Krinkie argues that “the market is taking a plunge but the property tax assessment system and the willingness of city and county officials to reduce those valuations-there is going to be a lot of resistance to that.” The fact that assessed values across the metro are falling proves Krinkie’s assertion is false.

Ramsey County Assessor Stephen Baker notes the assessment process is imperfect. “Nonetheless,” Baker argues, “assessors in Minnesota are well trained and apply rigorous techniques to determine property values. Mistakes can and do occur, but there’s an appeal process to address these-and these appeals are taken seriously and acted on appropriately. To hear that someone with Mr. Krinkie’s background has said that assessors are systematically and deliberately over valuing property in order extract more money from taxpayers is very disheartening. He could not be more wrong.”

Recent Pioneer Press articles have described inaccuracies in the system for valuing properties (April 4 and March 27). However, the Pioneer Press also notes that “By industry standards, Twin Cities assessors have a good track record, and it’s been steadily improving since 2000. By 2006, all seven metro counties got passing grades, some even A’s, for accuracy and fairness set by the International Association of Assessing Officers.”

Furthermore, there is no indication from any credible source that assessors are deliberately over-valuing values, as Krinkie alleges. In fact, annual studies from the Minnesota Department of Revenue indicate that housing values are more frequently under-valued by assessors than over-valued.

To be sure, taxpayers have a right to be distressed about rising property taxes. A recent Minnesota 2020 report has shown that the average homestead tax in Minnesota has increased by approximately 70 percent from 2002 to 2008 and by nearly 30 percent after adjusting for inflation.

However, this growth in homestead property taxes cannot be blamed on the actions of assessors. Nor can it be blamed on the actions of local governments; since 2002, the real per capita revenue of Minnesota local governments has declined by nearly ten percent.

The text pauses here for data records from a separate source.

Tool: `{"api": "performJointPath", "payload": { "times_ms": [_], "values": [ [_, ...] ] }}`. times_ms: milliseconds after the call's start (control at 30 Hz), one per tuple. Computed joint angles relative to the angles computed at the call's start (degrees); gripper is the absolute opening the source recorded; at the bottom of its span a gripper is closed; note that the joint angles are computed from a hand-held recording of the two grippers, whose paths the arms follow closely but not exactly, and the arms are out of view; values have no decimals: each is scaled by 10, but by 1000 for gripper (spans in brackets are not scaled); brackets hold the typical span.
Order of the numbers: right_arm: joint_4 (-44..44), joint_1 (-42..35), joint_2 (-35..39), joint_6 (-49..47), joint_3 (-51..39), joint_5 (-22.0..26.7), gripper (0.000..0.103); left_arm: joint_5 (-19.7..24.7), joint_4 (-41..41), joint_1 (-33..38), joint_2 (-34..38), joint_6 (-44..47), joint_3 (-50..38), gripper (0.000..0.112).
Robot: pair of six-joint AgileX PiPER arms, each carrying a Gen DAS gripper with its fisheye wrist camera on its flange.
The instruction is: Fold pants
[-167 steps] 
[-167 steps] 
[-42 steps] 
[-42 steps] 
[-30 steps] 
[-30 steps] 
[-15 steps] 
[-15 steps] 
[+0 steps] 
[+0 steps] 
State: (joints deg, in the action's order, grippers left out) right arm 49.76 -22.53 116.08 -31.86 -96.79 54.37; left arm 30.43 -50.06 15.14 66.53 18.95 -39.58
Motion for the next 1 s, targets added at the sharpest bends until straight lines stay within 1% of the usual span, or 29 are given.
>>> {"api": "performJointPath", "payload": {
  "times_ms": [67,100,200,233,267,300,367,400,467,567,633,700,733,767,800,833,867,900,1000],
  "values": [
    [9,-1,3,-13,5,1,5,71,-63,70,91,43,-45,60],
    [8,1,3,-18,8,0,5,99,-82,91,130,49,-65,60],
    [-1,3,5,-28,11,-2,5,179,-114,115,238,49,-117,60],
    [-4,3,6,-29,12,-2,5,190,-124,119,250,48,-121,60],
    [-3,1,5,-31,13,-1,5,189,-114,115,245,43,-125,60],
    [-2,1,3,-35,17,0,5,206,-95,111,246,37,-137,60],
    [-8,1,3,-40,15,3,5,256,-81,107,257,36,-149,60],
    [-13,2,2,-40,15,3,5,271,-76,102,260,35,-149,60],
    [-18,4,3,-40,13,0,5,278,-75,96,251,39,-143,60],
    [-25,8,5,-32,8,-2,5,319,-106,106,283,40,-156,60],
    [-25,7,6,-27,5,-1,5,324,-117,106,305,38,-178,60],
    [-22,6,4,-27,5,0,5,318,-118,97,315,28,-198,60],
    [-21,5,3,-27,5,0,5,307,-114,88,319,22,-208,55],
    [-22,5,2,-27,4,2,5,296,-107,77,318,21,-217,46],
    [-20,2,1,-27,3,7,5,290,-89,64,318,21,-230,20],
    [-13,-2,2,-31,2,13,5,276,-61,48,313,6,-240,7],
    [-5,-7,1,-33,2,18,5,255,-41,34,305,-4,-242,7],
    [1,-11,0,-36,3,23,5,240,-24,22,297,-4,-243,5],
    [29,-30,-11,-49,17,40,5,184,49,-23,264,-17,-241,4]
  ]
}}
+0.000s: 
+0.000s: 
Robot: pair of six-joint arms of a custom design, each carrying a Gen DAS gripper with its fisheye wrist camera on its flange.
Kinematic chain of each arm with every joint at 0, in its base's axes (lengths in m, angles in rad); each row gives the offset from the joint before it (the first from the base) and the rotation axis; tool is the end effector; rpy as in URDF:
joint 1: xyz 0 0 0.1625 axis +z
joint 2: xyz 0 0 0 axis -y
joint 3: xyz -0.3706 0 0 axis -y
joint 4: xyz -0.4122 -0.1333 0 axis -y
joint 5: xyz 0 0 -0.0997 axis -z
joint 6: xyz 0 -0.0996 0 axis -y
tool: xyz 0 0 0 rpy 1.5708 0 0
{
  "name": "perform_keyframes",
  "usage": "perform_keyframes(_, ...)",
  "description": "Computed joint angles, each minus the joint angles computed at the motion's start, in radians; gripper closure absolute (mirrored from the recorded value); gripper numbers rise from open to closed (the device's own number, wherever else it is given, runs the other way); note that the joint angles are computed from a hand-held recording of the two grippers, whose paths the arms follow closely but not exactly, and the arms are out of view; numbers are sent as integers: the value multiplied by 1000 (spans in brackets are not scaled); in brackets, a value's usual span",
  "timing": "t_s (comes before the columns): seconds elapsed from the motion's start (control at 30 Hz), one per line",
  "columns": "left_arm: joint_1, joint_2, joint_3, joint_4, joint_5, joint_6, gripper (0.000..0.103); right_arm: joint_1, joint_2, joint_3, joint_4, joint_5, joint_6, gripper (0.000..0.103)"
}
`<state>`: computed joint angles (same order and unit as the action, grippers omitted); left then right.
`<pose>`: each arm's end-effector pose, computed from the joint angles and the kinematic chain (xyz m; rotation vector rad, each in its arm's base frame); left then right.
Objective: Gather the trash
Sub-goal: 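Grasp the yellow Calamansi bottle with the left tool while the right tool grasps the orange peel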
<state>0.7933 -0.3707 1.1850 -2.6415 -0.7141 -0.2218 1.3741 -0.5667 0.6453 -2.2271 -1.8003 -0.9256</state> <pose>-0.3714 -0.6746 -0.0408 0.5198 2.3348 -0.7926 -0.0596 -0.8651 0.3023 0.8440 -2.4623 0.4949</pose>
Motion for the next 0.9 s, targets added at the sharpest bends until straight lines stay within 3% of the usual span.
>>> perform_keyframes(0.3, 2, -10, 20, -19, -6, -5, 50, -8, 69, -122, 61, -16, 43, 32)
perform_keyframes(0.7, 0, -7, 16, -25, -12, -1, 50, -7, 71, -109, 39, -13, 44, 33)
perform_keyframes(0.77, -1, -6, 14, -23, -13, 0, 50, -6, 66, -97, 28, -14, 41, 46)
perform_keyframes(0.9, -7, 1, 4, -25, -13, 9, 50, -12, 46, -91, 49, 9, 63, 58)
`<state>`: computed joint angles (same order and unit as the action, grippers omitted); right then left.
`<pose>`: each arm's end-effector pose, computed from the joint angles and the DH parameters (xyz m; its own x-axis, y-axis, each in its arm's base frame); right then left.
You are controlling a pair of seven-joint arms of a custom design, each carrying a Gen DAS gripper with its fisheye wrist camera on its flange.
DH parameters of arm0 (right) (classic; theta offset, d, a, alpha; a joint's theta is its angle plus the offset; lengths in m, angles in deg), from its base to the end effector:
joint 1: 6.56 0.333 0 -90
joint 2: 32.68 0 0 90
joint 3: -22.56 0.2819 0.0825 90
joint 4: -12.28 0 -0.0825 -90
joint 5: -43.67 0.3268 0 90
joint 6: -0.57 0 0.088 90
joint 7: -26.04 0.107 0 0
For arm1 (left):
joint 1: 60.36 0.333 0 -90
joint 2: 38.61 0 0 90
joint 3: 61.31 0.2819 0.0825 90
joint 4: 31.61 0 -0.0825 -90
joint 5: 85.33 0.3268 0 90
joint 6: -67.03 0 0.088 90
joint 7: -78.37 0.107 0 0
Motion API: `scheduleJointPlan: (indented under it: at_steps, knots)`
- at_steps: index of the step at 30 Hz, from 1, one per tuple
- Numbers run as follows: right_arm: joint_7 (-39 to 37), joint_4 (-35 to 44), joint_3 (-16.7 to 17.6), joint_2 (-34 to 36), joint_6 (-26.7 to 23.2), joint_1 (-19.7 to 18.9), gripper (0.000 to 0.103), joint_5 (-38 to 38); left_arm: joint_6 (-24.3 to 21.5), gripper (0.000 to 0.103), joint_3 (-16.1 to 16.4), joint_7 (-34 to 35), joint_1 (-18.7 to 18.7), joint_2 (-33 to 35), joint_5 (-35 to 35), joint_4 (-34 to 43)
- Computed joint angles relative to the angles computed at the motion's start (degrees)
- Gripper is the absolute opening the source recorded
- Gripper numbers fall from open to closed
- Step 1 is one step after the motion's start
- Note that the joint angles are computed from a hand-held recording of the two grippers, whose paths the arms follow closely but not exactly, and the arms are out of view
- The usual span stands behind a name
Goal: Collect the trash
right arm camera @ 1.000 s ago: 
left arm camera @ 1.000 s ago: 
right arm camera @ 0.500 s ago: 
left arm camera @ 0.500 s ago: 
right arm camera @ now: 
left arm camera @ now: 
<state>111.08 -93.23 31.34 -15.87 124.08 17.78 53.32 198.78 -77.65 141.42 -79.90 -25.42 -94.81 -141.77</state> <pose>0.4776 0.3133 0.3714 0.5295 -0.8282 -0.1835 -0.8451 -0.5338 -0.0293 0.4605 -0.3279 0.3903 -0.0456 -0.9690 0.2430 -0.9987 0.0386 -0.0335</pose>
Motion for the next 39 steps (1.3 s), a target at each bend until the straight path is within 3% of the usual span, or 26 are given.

The real cause of property tax increases are state aid cuts to local governments-policies endorsed by Krinkie and the Taxpayers League. These aid cuts have compelled local governments to increase property taxes at the same time that they are laying off cops and teachers, increasing class sizes, closing libraries, and cutting funding for transportation and public infrastructure.

The Krinkie rant against assessors is another attempt on the part of the Taxpayers League to use bogus assertions to vilify local governments and justify their “no new tax” agenda. Minnesotans beware: Krinkie and his colleagues at the Fact Slayers’ League are not your friends when it comes to controlling growth in property taxes.